▸ What is expected:
Go through the entries below and return every line that contains "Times".

*** Data ***

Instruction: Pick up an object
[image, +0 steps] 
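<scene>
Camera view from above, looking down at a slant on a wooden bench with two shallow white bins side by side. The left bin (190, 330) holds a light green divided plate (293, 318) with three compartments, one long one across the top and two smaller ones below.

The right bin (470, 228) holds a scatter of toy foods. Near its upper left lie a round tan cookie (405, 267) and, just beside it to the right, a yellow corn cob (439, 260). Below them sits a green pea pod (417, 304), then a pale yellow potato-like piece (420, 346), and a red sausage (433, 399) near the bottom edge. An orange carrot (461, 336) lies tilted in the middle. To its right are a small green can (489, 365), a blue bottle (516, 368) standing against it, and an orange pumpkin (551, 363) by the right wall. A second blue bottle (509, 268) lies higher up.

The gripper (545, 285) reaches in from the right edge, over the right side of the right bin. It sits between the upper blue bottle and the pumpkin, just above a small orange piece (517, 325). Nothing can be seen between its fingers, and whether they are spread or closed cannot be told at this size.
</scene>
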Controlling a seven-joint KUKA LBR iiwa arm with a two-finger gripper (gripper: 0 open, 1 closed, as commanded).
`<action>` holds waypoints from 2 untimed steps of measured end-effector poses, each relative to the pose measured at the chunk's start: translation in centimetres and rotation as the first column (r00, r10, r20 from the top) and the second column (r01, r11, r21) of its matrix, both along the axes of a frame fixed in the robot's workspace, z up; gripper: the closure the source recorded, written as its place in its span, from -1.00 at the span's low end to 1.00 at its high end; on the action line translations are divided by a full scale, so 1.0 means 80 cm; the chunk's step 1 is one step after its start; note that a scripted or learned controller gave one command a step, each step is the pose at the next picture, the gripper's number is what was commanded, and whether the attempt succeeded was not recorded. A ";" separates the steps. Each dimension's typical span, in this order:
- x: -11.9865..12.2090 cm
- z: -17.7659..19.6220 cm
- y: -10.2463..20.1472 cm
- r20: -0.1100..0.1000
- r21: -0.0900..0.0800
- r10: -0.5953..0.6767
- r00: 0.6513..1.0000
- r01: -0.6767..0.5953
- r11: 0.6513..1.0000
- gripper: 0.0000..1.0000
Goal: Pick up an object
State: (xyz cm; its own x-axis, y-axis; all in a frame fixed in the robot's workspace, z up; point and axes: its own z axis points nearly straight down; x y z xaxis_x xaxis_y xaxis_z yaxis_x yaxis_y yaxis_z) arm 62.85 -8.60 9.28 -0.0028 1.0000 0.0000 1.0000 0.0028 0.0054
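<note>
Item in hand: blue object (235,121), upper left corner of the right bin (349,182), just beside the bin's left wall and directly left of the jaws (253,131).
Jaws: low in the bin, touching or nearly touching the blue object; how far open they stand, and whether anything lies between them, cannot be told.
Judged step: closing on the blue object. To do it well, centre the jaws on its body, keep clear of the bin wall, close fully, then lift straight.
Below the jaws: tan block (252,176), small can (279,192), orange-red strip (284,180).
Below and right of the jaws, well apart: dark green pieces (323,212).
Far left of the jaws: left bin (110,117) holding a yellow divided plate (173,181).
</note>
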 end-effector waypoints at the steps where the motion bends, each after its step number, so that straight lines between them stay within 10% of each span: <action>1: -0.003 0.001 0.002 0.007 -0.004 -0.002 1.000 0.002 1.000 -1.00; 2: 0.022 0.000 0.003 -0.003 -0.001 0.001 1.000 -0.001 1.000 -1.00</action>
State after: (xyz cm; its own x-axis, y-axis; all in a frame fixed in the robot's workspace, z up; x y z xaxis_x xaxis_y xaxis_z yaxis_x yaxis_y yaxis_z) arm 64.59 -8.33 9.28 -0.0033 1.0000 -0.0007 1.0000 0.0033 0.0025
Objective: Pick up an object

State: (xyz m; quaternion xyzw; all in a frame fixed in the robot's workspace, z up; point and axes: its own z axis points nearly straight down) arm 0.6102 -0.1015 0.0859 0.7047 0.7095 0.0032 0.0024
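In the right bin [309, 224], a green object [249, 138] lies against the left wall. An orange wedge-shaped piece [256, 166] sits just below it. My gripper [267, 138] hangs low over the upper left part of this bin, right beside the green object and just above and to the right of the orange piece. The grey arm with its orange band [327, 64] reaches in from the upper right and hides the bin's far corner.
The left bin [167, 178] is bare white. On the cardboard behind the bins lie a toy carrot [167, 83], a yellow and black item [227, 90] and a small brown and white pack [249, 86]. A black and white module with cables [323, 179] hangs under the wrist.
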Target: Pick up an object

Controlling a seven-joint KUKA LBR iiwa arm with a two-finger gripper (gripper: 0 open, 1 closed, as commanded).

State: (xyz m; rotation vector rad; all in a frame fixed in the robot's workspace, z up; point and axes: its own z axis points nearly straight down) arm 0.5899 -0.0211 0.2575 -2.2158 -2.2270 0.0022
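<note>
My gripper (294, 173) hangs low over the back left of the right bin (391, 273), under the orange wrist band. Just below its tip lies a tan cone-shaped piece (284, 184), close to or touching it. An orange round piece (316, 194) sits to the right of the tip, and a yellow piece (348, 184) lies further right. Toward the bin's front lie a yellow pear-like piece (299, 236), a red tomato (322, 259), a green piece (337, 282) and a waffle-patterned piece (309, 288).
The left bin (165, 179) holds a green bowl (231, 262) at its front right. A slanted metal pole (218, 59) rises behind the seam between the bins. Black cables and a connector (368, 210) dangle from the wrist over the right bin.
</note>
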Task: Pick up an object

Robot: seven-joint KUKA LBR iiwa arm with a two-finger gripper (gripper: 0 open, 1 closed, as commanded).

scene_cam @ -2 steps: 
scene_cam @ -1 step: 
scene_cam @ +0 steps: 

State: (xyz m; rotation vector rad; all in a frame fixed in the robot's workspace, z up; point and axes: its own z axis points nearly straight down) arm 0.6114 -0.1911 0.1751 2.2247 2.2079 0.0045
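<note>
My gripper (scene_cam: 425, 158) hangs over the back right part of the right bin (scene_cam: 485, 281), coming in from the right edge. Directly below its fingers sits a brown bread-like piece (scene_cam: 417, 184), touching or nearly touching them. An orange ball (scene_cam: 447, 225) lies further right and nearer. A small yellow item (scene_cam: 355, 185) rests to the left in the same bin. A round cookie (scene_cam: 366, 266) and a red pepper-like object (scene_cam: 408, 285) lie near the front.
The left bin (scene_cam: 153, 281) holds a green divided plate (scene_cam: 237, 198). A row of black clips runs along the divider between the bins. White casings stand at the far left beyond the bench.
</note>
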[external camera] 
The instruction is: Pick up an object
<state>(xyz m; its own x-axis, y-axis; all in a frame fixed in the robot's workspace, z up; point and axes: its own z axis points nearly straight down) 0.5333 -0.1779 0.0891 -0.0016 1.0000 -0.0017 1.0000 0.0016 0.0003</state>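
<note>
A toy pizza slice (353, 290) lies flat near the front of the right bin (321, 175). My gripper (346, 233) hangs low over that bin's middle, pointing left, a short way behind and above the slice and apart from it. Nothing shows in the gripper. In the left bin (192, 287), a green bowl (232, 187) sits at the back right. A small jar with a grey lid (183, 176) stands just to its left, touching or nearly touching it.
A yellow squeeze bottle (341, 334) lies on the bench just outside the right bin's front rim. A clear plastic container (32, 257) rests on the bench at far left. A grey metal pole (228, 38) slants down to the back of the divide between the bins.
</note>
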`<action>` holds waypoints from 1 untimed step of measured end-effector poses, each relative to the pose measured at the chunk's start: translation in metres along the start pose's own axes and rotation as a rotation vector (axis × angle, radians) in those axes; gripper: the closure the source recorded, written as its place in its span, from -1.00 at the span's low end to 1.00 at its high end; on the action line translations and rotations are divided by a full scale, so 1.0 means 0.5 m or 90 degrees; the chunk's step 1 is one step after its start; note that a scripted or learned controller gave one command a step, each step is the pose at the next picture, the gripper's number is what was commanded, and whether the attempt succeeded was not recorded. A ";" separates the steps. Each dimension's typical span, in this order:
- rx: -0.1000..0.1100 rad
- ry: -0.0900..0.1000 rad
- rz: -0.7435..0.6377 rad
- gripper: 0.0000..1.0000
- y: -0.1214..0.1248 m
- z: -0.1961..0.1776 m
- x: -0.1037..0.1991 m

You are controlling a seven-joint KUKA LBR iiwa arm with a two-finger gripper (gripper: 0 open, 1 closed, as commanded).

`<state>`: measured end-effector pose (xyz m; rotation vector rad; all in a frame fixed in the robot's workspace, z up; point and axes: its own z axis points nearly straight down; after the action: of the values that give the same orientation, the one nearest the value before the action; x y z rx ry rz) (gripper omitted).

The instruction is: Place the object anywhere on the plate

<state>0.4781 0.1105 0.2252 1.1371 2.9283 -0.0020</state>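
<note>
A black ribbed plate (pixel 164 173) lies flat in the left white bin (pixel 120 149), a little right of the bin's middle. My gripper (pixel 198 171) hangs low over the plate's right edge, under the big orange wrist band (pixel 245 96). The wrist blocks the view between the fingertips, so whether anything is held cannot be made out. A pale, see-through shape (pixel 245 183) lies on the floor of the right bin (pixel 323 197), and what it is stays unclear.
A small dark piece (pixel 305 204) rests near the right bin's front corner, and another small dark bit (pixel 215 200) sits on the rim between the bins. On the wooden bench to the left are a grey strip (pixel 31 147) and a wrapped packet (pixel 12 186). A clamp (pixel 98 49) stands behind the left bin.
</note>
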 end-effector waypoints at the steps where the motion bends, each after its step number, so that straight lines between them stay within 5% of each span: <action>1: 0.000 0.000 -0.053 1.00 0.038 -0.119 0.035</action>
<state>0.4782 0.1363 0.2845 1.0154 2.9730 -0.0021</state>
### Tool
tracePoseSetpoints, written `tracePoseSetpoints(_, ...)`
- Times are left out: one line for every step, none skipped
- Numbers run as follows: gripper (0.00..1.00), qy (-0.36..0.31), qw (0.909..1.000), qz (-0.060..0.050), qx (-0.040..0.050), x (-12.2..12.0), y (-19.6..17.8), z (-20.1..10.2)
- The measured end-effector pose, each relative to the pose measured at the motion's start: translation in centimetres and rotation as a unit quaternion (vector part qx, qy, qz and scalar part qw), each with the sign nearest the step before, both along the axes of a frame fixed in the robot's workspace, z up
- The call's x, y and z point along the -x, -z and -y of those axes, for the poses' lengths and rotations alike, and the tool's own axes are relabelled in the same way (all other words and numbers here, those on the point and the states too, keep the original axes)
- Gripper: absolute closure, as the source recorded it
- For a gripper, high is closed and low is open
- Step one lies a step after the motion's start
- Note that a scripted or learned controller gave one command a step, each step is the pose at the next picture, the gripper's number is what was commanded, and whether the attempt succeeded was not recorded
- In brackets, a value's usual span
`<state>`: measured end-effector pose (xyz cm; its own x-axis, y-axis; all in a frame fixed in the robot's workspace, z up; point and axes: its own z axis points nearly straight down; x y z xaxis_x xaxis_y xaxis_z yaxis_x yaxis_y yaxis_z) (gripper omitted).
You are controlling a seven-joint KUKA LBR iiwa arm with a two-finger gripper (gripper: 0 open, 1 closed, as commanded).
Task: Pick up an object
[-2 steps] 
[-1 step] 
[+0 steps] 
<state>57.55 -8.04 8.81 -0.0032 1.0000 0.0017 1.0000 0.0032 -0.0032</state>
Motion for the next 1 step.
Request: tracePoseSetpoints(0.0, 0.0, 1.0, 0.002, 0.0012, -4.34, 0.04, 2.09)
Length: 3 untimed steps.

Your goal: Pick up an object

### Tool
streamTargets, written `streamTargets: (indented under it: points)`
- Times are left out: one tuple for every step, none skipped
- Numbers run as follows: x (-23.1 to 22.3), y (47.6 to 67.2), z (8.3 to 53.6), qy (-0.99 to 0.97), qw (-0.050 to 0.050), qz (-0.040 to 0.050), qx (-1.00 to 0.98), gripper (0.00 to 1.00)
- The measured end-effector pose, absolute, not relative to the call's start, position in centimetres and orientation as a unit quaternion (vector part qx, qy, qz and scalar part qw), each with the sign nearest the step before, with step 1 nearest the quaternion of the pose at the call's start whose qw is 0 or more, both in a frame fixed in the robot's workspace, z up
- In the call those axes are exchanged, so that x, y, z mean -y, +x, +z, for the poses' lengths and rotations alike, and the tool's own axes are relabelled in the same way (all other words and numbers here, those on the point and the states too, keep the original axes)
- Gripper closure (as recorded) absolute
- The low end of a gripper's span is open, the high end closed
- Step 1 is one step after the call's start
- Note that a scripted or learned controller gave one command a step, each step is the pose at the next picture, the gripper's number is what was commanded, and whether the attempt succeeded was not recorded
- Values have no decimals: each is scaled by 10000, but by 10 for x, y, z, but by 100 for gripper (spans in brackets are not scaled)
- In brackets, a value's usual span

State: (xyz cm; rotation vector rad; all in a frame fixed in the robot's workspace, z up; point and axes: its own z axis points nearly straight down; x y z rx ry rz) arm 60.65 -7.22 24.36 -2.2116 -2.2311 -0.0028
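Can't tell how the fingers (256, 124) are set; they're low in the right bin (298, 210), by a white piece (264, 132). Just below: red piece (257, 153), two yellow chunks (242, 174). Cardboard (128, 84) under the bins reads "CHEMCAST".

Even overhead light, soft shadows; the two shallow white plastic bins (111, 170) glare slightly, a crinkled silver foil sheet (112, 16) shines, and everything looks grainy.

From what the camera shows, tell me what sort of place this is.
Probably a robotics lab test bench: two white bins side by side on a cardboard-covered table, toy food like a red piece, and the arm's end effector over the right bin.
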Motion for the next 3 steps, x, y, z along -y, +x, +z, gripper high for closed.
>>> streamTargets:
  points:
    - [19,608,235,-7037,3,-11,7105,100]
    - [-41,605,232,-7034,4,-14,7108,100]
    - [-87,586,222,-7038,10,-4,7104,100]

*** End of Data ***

▸ Response to this exercise:
- Times are left out: one line for every step, none skipped
- Times are left out: one tuple for every step, none skipped

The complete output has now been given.